(INPUT FOR THIS TASK)
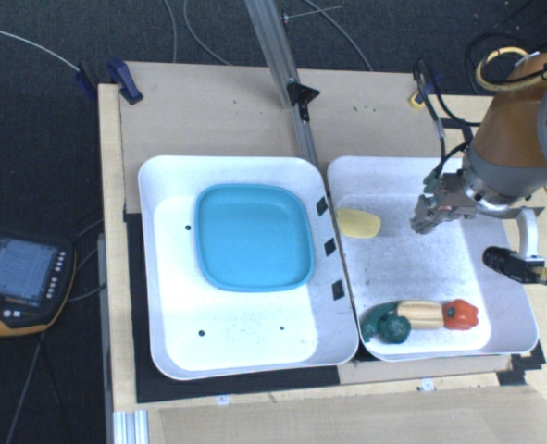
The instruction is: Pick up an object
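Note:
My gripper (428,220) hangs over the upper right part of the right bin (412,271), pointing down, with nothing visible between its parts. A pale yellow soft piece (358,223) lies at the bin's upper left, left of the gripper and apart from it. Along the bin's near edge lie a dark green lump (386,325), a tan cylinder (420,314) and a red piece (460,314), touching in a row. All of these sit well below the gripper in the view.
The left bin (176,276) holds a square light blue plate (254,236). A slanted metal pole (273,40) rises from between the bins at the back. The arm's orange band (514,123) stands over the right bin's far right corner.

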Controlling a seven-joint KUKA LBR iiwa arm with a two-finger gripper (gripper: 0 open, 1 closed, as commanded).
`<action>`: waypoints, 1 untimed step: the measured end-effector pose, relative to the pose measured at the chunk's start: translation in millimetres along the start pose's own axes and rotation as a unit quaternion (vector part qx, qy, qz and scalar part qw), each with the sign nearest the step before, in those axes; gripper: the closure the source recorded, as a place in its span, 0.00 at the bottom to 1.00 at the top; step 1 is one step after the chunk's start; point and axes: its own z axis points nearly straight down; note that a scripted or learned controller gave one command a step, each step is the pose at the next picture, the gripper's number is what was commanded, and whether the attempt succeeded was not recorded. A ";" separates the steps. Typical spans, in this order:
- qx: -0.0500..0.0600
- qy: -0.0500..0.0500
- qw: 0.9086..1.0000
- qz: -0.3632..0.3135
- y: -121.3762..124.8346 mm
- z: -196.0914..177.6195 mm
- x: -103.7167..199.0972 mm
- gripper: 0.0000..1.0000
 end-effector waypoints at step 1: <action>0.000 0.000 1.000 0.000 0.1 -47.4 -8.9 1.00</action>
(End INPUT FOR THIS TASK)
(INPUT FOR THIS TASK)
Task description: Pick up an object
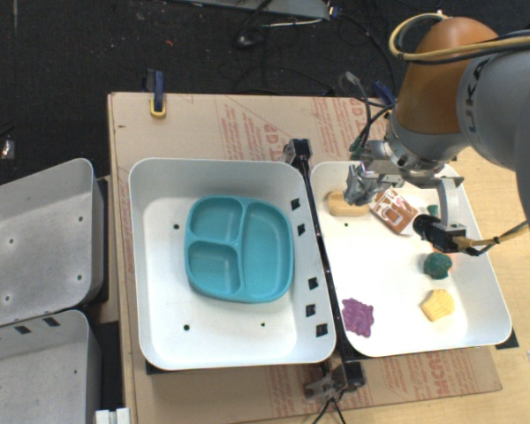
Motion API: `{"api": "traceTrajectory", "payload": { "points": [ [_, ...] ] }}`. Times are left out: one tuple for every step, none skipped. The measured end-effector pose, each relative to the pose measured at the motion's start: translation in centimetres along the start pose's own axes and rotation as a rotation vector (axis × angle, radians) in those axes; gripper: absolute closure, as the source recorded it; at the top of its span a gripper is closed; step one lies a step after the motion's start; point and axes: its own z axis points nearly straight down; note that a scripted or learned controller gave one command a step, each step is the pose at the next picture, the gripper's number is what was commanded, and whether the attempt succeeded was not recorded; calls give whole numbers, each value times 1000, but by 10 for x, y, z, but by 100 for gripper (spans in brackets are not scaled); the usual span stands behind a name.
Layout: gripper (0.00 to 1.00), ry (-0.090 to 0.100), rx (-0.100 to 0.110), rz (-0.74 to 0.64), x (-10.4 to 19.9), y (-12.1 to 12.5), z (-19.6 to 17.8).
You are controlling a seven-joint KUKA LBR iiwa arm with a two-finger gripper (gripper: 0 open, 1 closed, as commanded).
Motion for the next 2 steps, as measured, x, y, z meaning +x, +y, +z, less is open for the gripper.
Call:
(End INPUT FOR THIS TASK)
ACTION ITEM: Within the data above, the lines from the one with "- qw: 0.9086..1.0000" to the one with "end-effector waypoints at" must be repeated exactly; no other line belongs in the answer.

FINISHED EXERCISE:
- qw: 0.9086..1.0000
- qz: -0.3632..0.3135
- y: -121.3762..124.8346 mm
- z: -196.0914..177.6195 mm
- x: -103.7167..199.0972 mm
- gripper: 0.0000..1.0000
 end-effector waypoints at step 1: <action>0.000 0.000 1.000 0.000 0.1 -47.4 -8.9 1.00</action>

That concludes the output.